Identifying copy number variation from high throughput sequencing data is a very active research area(10.1038/nrg2958).  Typical approaches map short sequence reads from a donor genome to a reference genome and then examine the number of reads that map to each region.  The idea is that if few reads map to a region, this suggests that the corresponding portion of the donor genome was deleted and a large number of reads mapping to a region suggests that the corresponding region is duplicated in the donor genome.

This method works very well when the duplicated or deleted region is unique and reads originating from that region can only map to a single location.  Unfortunately, many copy number variations occur in regions which themselves are duplicated in the genome.  Reads originating from these regions map to multiple positions in the reference.  Incorrect placement of these reads can then result in wildly incorrect copy number predictions.

We recently published a paper on dealing with read mapping uncertainty when predicting copy number variation(10.1089/cmb.2012.0258).  Instead of mapping the reads to a single location, we keep a probability distribution over all of the locations that they can map.  Then we iteratively estimate the copy number and then remap the reads using these estimates.  What results is that the few reads that span the small number of differences between the copies (as shown in the figure from the paper) end up being the clues to correctly determine which region was copied.

Ph.D. students Zhanyong Wang, Farhad Hormozdiari, Wen-Yun Yang worked on this project which was a collaboration with Eran Halperin.

Full Citation:

Wang, Zhanyong, Farhad Hormozdiari, Wen-Yun Yang, Eran Halperin, and Eleazar Eskin. 2013. CNVeM: Copy number variation detection using uncertainty of read mapping.
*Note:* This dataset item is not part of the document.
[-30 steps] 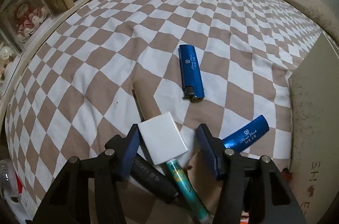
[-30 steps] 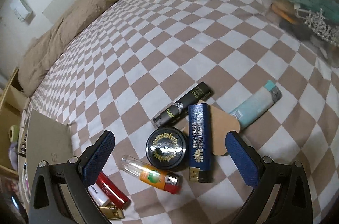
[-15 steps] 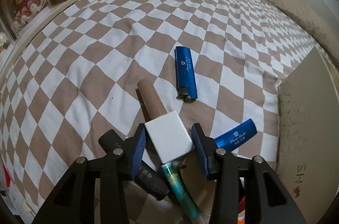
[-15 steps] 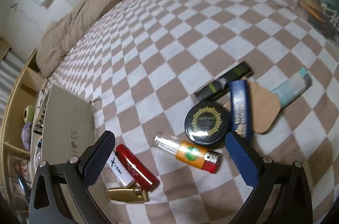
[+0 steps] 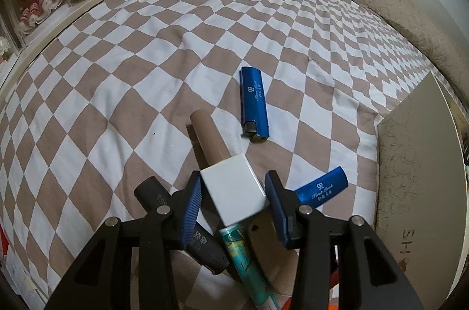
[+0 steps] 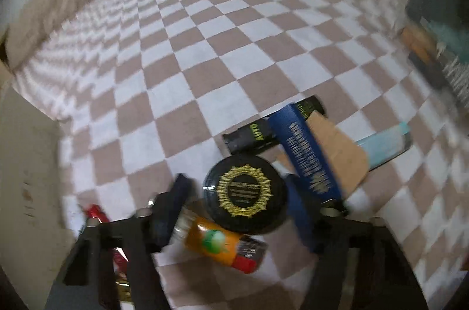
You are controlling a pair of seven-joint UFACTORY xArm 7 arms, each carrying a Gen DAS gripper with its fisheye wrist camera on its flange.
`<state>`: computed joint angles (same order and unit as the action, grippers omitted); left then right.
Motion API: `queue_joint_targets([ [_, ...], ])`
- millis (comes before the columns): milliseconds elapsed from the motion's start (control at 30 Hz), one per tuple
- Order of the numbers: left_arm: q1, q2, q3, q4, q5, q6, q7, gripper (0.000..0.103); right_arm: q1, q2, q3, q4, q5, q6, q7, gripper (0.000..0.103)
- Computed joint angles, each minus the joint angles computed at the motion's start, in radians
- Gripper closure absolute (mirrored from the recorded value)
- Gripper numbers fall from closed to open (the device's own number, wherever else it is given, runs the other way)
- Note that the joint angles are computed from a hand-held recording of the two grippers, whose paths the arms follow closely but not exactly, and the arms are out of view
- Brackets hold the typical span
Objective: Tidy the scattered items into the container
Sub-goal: 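Lift white-capped bottle with left tool while right tool lifts black jar toward box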
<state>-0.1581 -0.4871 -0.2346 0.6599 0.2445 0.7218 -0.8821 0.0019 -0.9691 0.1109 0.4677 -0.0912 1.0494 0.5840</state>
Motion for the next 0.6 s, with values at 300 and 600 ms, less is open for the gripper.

J Comput Biol doi:10.1089/cmb.2012.0258


Copy number variations (CNVs) are widely known to be an important mediator for diseases and traits. The development of high-throughput sequencing (HTS) technologies has provided great opportunities to identify CNV regions in mammalian genomes. In a typical experiment, millions of short reads obtained from a genome of interest are mapped to a reference genome. The mapping information can be used to identify CNV regions. One important challenge in analyzing the mapping information is the large fraction of reads that can be mapped to multiple positions. Most existing methods either only consider reads that can be uniquely mapped to the reference genome or randomly place a read to one of its mapping positions. Therefore, these methods have low power to detect CNVs located within repeated sequences. In this study, we propose a probabilistic model, CNVeM, that utilizes the inherent uncertainty of read mapping. We use maximum likelihood to estimate locations and copy numbers of copied regions and implement an expectation-maximization (EM) algorithm. One important contribution of our model is that we can distinguish between regions in the reference genome that differ from each other by as little as 0.1%. As our model aims to predict the copy number of each nucleotide, we can predict the CNV boundaries with high resolution. We apply our method to simulated datasets and achieve higher accuracy compared to CNVnator. Moreover, we apply our method to real data from which we detected known CNVs. To our knowledge, this is the first attempt to predict CNVs at nucleotide resolution and to utilize uncertainty of read mapping.